If you’re on the hunt for an engagement ring, you’ll hear these two terms all the time. But what do they mean, and what’s the difference between the two? Allow us to explain…

Jewellers and gemologists like to use lots of fancy terminology to describe diamonds and gemstones. Us ordinary folk may describe a diamond as ‘sparkly’, ‘dazzling’, ‘glimmering’, or even ‘twinkling’. Jewellers also have many works to describe how a diamond shines, but they’re much more technical (no surprise there). To understand the two most common – fire and brilliance, we first need to understand what exactly gives diamonds their characteristic sparkle.

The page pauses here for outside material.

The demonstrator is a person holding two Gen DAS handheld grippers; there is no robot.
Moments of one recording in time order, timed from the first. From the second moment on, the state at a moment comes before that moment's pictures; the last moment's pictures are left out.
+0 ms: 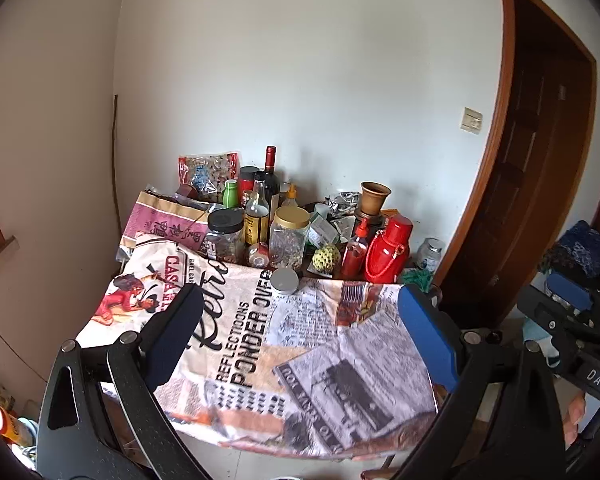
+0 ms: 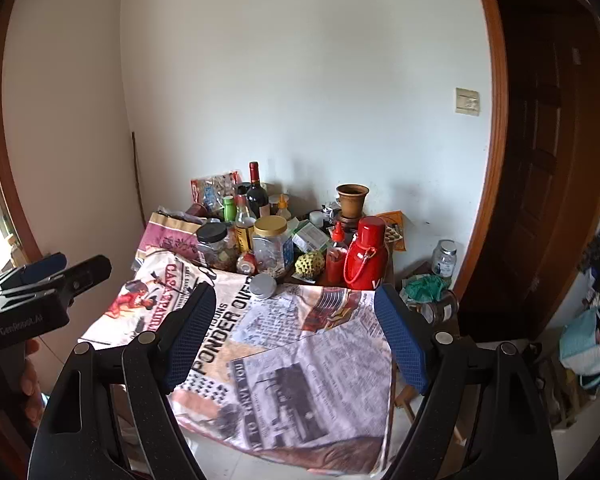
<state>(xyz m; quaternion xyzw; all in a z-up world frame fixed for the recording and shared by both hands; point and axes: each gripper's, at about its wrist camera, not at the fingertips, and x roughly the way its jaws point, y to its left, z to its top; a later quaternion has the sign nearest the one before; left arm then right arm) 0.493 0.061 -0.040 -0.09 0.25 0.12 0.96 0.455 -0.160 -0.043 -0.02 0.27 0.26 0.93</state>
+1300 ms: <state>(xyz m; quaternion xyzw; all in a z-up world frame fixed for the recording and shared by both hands) 0.878 0.205 -0.354 -0.14 0.52 -0.03 0.84 0.713 -0.026 -0.249 0.07 0.51 0.13 0.85</state>
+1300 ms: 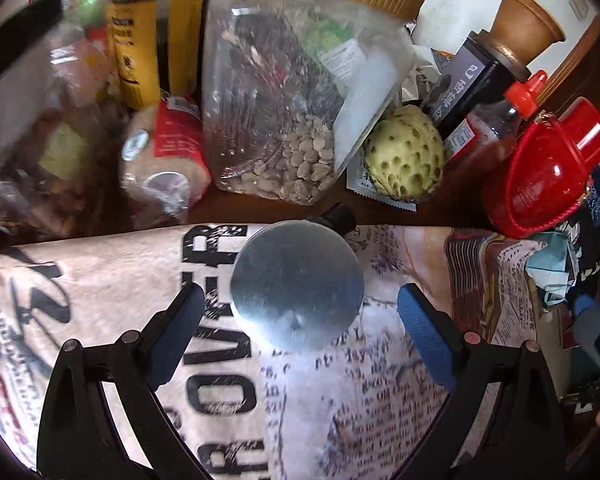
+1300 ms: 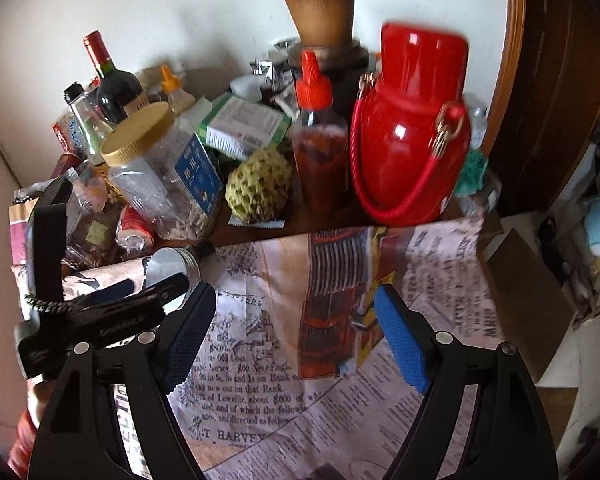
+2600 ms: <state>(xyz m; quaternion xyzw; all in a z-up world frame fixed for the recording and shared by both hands) 0.810 0.304 -0.282 -0.10 0.46 0.04 0.88 0.770 0.122 -0.350 0.07 0.56 0.15 0.81</state>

Rough diamonds are actually opaque. When they come out of the mine first, they look more like a chunk of glass rock than the perfect little jewel that sits on your finger. After being weighed and verified, each diamond is thoroughly analysed for internal inclusions and faults to determine how best to cut it and what shape and carat size (as well as other features) the final gem will take. This depends entirely on the individual characteristics of each stone, and it requires seriously expert-level skill.

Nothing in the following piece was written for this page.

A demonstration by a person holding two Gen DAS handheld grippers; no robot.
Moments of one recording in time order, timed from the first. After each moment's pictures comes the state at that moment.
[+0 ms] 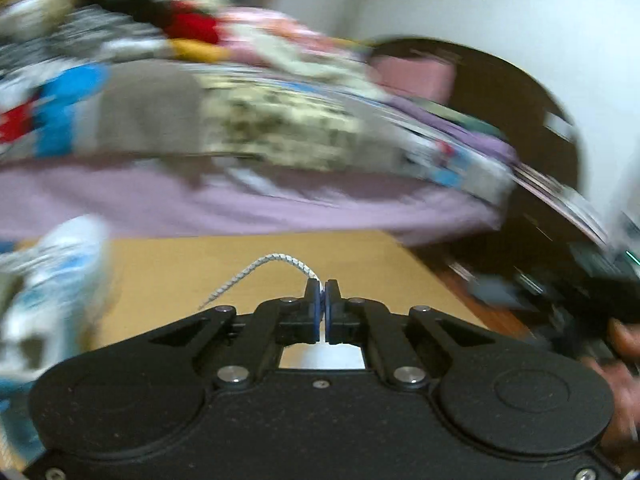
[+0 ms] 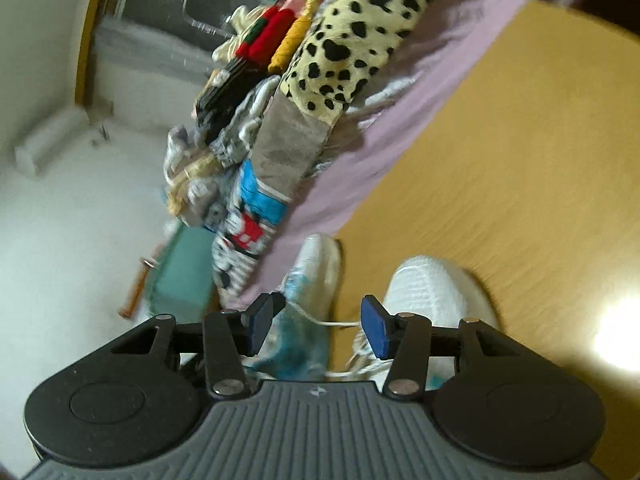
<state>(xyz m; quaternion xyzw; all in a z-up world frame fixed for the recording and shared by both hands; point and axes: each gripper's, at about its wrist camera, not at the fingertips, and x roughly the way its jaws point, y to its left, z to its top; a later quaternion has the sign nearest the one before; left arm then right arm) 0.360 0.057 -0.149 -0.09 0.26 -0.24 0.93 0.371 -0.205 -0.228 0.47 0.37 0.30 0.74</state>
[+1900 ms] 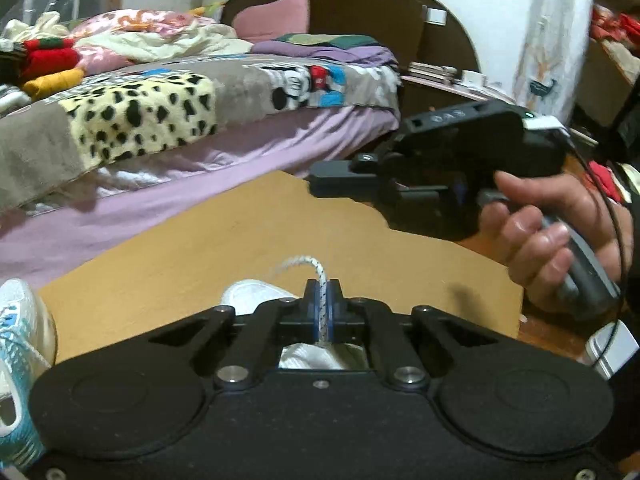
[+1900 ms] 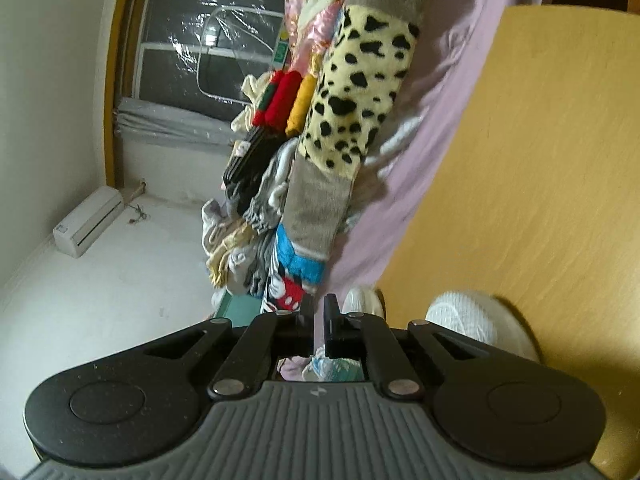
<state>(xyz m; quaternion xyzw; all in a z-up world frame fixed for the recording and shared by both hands) 0.326 0.015 -0.151 0.07 0.27 -0.37 0.88 0.363 -0.221 -0.239 0.56 0.28 0.29 0.73</state>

Once that’s done, the diamond is cut into its final shape – round brilliant, princess, emerald, etc. The parameters are different for each shape, but cutters will strive for symmetry, good proportions, the correct length to width ratio, and the correct number of facets at the correct angles, all while maintaining the durability and beauty of the gemstone. It’s not an easy job! The reason for this strict attention to detail is not just to create a diamond that looks good. Proportions and facets affect how much light can enter the stone and how much of that light can be refracted back out of the stone. And that’s what gives a diamond its fire and brilliance, or ‘sparkle’.

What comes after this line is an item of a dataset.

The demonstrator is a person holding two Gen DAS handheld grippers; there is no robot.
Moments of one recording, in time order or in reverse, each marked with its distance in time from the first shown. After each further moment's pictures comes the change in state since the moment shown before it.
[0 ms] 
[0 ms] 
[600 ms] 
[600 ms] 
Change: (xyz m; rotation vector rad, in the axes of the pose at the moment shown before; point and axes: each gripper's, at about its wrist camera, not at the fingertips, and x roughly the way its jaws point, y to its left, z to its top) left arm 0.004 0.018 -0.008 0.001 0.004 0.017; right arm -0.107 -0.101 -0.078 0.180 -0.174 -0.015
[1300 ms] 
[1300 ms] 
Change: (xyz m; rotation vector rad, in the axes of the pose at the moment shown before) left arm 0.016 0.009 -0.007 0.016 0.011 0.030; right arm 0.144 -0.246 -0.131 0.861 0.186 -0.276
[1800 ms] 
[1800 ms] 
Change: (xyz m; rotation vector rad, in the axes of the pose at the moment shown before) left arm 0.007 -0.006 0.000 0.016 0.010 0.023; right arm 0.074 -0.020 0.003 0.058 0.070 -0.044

Brilliance is the colourless light that is reflected from a gem, and is only used in reference to transparent stones like diamonds (not coloured gems). A diamond’s brilliance is made up of bright and darker areas, which is why a good cut is so important to achieve good brilliance. Diamonds that are cut too deep or not deep enough will leak light from the back of the stone rather than reflecting it face-up, which will make them seem duller. Diamonds with shallow crown angles and large tables exhibit the best brilliance.

The contrast of light and dark areas is also an important factor. If you look at a diamond face up, you’ll see that the facets create some areas of brightness and some areas of shadow; the trick for the cutter is to achieve a good, symmetrical balance of both. Think of it like a chessboard compared to a plain white card; the former will seem brighter because when it’s moved, the black and white squares create contrast. The white card in comparison just looks ‘wiped out’.


Fire, on the other hand, is light dispersed across a diamond that exhibits flashes of rainbow colours. You’ll tend to notice this more when you look at your engagement ring in low lighting conditions. In contrast to brilliance, steep crown angles and small tables are better for producing fire; but this in turn produces less brilliance, so a diamond with a balance of both is the ideal that every cutter strives for. Many vintage diamonds will appear to have a lot of fire, because they’re cut this way.

You may also hear the term ‘scintillation’ used in conjunction with fire, brilliance or both. Scintillation is the interplay of both brilliance and fire in the diamond. Basically, a fancy word for overall sparkly-ness. If your diamond has a consistent spread of white and rainbow flashes, no matter which way you move it or which angle you look at it from, it’s a good one. Before you buy an engagement ring, make sure to look at it under different lighting conditions to check this out – jewellery stores are often specifically designed with lighting that accentuates fire and brilliance, and this can be misleading at times.